What is required
Restate the records exactly. Include all of them.

(Saved data entries)
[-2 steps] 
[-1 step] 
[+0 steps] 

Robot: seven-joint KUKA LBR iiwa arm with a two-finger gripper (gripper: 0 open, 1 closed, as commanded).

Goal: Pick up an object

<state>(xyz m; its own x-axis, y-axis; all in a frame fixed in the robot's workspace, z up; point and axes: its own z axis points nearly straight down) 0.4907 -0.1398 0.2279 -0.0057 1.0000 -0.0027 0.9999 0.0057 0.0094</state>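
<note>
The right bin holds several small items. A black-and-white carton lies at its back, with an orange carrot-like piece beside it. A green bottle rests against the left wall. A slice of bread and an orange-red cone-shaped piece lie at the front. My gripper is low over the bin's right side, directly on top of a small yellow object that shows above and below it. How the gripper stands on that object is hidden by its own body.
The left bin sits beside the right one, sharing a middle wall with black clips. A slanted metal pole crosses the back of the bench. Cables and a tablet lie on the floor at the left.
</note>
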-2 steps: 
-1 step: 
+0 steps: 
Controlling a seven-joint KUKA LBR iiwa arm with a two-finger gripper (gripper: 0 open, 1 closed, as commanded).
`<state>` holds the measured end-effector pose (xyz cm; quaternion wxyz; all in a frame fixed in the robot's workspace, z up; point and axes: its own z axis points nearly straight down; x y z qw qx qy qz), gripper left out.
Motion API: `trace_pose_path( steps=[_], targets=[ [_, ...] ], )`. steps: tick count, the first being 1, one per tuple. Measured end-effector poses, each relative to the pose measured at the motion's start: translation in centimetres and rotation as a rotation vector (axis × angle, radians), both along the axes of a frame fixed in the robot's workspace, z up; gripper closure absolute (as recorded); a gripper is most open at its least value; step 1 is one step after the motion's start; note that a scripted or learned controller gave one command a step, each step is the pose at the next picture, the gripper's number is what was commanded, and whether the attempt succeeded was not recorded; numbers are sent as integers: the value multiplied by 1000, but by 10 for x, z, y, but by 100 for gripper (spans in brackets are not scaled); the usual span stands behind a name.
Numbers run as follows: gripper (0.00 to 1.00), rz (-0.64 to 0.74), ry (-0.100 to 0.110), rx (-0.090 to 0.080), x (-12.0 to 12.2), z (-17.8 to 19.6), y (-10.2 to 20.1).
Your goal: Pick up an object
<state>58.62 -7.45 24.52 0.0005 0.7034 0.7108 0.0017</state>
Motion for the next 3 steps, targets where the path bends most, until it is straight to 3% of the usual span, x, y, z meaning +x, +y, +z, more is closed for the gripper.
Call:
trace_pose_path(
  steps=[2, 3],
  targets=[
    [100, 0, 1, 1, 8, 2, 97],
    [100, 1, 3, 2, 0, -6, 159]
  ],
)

The answer
[-2 steps] 
[-1 step] 
[+0 steps] 

Robot: seven-joint KUKA LBR iiwa arm with a two-finger gripper (gripper: 0 open, 1 closed, as commanded).

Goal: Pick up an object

<state>(xyz m; its own x-axis, y-axis; all in a frame fixed in the robot's workspace, z up; point and axes: its own z axis points nearly straight down) 0.4907 -0.1398 0.2279 -0.0057 1.0000 -0.0027 0.9999 0.0057 0.0094</state>
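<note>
The right bin holds several small items. A black-and-white carton lies at its back, with an orange carrot-like piece beside it. A green bottle rests against the left wall. A slice of bread and an orange-red cone-shaped piece lie at the front. My gripper is low over the bin's right side, directly on top of a small yellow object that shows above and below it. How the gripper stands on that object is hidden by its own body.
The left bin sits beside the right one, sharing a middle wall with black clips. A slanted metal pole crosses the back of the bench. Cables and a tablet lie on the floor at the left.
</note>
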-2 steps: 
-1 step: 
+0 steps: 
Controlling a seven-joint KUKA LBR iiwa arm with a two-finger gripper (gripper: 0 open, 1 closed, as commanded).
`<state>` holds the measured end-effector pose (xyz cm; quaternion wxyz; all in a frame fixed in the robot's workspace, z up; point and axes: its own z axis points nearly straight down; x y z qw qx qy qz), gripper left out.
Motion API: `trace_pose_path( steps=[_], targets=[ [_, ...] ], )`. steps: tick count, the first being 1, one per tuple. Measured end-effector poses, each relative to the pose measured at the motion's start: translation in centimetres and rotation as a rotation vector (axis × angle, radians), both along the axes of a frame fixed in the robot's workspace, z up; gripper closure absolute (as recorded); a gripper is most open at its least value; step 1 is one step after the motion's start; note that a scripted or learned controller gave one command a step, each step is the pose at the next picture, the gripper's number is what was commanded, and whether the attempt succeeded was not recorded; numbers are sent as integers: the value multiplied by 1000, but by 10 for x, z, y, but by 100 for gripper (spans in brackets are not scaled); the usual span stands behind a name.
Numbers run as follows: gripper (0.00 to 1.00), rz (-0.64 to 0.74), ry (-0.100 to 0.110), rx (-0.090 to 0.080), x (-12.0 to 12.2), z (-17.8 to 19.6), y (-10.2 to 20.1).
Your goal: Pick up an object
<state>58.62 -7.45 24.52 0.0005 0.7034 0.7108 0.0017</state>
Motion for the next 3 steps, targets where the path bends most, until it is straight to 3% of the usual span, x, y, z meaning +x, +y, +z, more is closed for the gripper.
Call:
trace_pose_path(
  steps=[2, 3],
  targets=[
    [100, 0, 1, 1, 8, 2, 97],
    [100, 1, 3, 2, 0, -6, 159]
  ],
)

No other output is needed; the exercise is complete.